- **What to produce**
Among the entries, how many lines carry the string "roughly"? Give the number and nothing else.
□ □ □ □ □
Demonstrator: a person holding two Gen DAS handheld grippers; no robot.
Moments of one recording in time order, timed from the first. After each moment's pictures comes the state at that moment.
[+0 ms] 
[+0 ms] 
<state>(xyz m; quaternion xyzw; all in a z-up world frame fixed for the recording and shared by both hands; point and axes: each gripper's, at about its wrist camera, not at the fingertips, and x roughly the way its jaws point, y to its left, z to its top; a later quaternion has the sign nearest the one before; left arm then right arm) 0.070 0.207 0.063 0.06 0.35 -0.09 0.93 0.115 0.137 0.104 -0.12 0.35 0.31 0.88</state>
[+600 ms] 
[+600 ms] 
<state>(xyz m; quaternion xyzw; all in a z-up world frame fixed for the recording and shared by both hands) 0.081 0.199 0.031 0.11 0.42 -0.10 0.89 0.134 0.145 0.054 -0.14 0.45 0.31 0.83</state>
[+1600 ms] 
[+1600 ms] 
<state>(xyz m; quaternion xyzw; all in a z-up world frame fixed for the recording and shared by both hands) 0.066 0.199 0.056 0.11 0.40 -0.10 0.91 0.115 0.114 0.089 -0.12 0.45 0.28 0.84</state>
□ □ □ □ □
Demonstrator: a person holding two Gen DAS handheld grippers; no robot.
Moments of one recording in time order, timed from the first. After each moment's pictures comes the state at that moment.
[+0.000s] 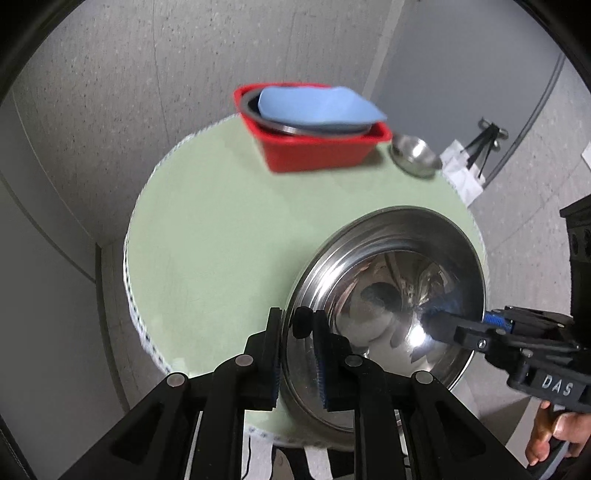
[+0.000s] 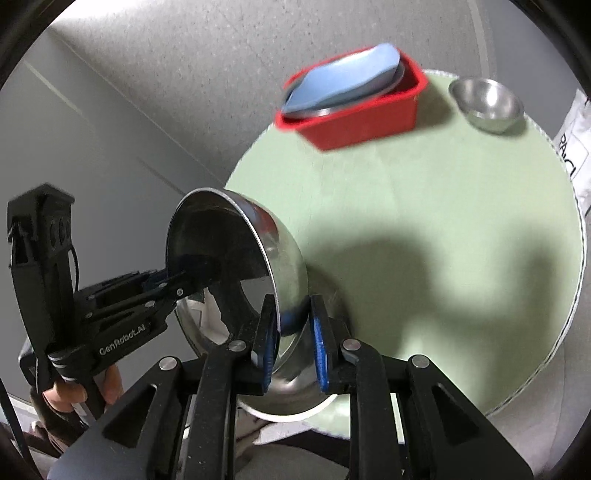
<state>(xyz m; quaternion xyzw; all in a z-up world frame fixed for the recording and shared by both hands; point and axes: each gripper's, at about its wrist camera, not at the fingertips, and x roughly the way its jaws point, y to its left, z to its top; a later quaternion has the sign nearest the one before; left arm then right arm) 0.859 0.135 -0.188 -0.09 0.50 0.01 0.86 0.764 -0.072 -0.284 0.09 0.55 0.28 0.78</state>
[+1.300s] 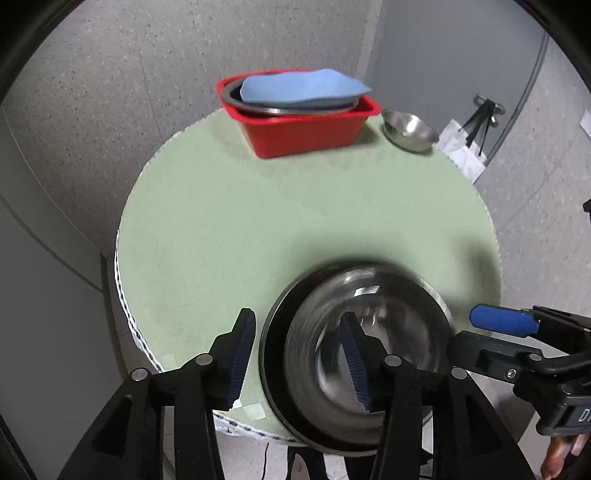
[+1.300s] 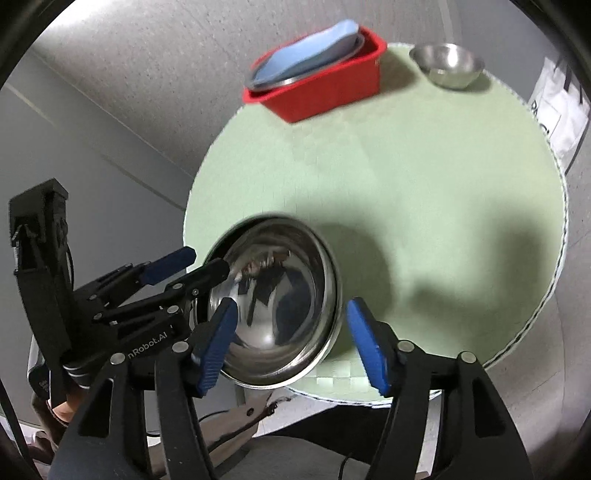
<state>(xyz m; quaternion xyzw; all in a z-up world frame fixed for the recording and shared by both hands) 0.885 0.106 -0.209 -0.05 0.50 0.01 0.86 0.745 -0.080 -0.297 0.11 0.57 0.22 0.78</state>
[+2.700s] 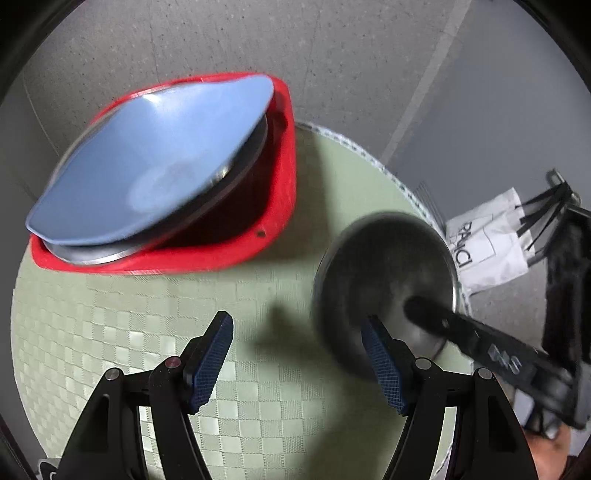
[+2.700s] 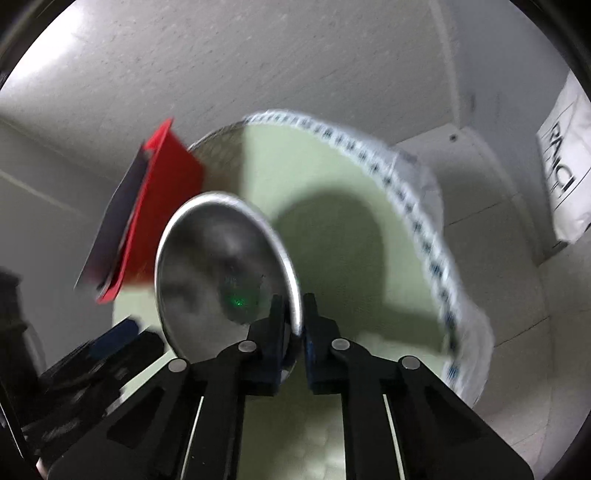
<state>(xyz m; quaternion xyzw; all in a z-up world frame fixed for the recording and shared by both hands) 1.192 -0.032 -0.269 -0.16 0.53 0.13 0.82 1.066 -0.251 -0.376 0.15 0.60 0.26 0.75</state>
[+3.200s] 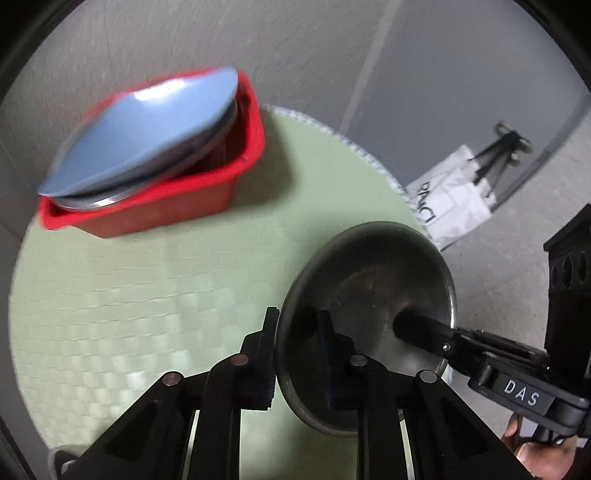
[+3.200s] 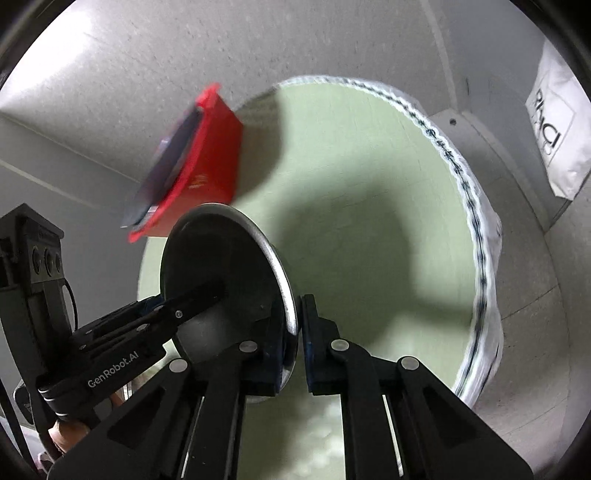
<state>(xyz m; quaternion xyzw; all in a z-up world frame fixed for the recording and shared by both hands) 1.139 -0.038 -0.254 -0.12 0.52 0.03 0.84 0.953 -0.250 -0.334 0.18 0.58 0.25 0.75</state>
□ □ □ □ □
- **Answer**
2